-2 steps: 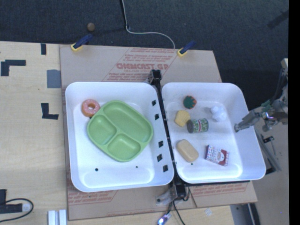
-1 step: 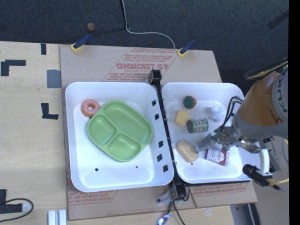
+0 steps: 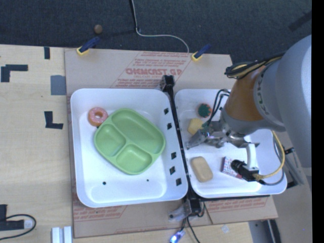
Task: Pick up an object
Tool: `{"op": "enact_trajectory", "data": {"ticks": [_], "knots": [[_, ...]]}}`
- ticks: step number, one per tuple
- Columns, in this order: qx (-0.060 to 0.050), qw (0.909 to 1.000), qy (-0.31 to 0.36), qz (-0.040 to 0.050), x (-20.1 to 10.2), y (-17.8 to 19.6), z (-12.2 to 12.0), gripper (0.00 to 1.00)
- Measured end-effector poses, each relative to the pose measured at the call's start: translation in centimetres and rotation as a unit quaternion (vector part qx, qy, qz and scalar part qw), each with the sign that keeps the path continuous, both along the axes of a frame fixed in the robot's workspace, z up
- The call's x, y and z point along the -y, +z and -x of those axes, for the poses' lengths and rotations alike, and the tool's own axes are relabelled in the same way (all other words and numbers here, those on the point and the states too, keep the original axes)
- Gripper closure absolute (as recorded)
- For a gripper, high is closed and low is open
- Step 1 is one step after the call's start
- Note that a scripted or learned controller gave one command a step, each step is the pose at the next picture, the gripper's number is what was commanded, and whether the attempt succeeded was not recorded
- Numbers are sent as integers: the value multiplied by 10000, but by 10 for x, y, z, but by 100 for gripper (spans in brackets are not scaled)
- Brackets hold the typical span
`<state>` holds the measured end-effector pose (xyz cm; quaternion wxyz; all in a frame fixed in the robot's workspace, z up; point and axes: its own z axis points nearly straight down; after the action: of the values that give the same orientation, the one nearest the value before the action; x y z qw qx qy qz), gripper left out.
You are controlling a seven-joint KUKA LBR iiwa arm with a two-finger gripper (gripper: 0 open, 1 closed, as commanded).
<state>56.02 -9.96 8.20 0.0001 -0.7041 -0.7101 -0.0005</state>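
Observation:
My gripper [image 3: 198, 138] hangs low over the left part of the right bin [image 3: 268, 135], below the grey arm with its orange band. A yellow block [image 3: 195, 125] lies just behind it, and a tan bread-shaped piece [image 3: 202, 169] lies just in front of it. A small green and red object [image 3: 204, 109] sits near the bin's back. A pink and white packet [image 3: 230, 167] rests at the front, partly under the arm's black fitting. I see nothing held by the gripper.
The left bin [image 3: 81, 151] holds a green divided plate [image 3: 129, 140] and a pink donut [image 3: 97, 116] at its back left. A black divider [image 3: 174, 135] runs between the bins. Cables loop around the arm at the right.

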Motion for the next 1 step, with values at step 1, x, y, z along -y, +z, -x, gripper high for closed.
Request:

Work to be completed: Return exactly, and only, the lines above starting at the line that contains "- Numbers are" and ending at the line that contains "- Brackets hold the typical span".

Answer box:
- Numbers are sent as integers: the value multiplied by 10000, but by 10 for x, y, z, but by 100 for gripper (spans in brackets are not scaled)
- Brackets hold the typical span

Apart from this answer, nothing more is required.